Further analysis would show that the many arts thus concerned in the economical production of a child's frock, have each of them been brought to its present efficiency by slow steps which the other arts have aided; and that from the beginning this reciprocity has been ever on the increase. It needs but on the one hand to consider how utterly impossible it is for the savage, even with ore and coal ready, to produce so simple a thing as an iron hatchet; and then to consider, on the other hand, that it would have been impracticable among ourselves, even a century ago, to raise the tubes of the Britannia bridge from lack of the hydraulic press; to at once see how mutually dependent are the arts, and how all must advance that each may advance. Well, the sciences are involved with each other in just the same manner. They are, in fact, inextricably woven into the same complex web of the arts; and are only conventionally independent of it. Originally the two were one.

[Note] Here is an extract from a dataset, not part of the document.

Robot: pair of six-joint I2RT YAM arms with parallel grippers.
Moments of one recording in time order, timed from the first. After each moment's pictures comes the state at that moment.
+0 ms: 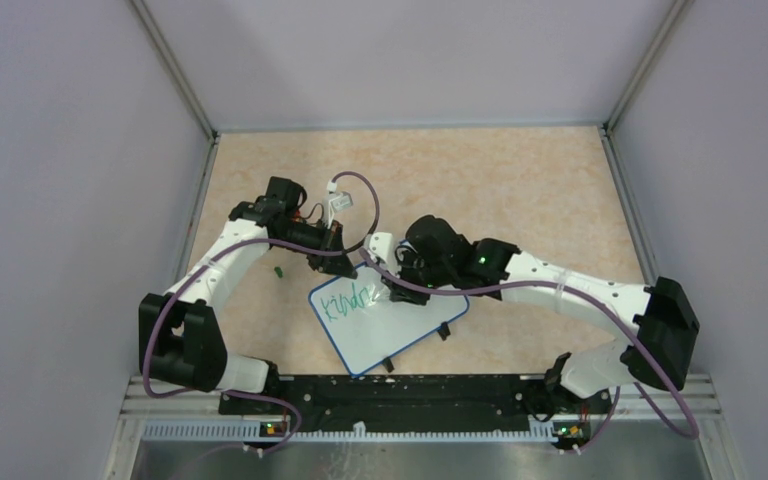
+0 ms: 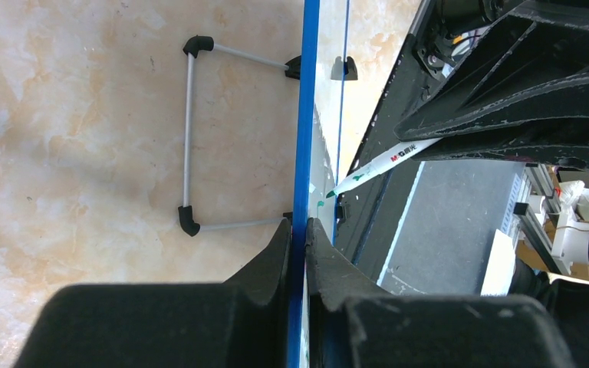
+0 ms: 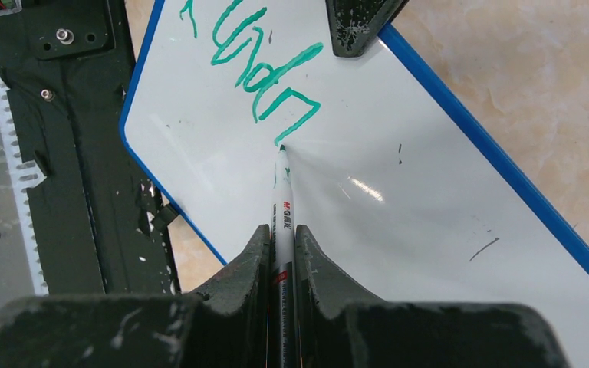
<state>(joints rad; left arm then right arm) -0.23 1.40 1.06 -0.87 0.97 0.29 1.03 1.39 1.12 -0.48 -0.26 -0.25</state>
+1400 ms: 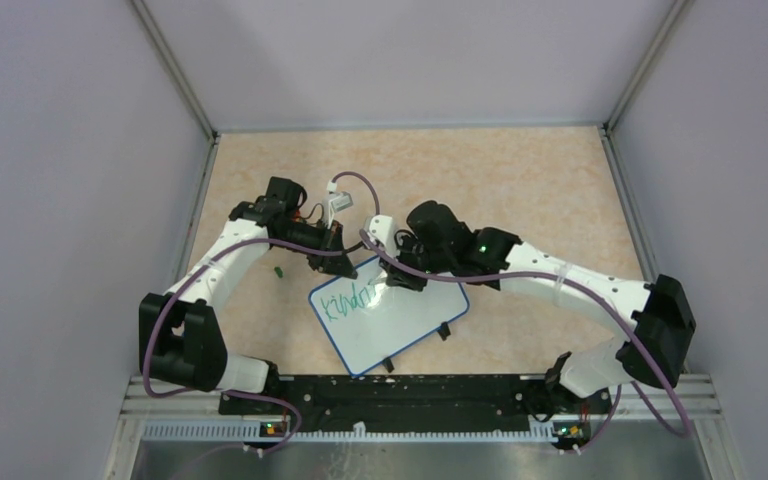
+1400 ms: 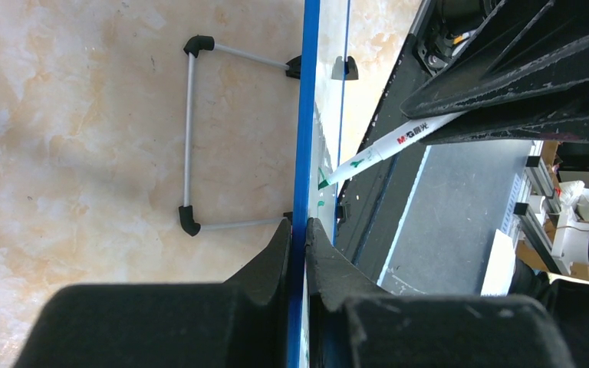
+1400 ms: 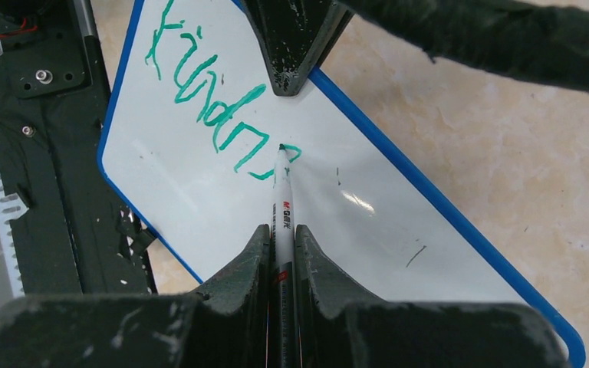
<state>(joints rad) -0.23 1.40 1.06 -0.86 0.97 0.29 0.98 1.42 1.19 -0.48 -0.25 -0.25</state>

How to fix the religious festivals; when to sow: how to weigh commodities; and in what manner to measure ground; were the purely practical questions out of which arose astronomy, mechanics, geometry. Since then there has been a perpetual inosculation of the sciences and the arts. Science has been supplying art with truer generalisations and more completely quantitative previsions. Art has been supplying science with better materials and more perfect instruments. And all along the interdependence has been growing closer, not only between art and science, but among the arts themselves, and among the sciences themselves.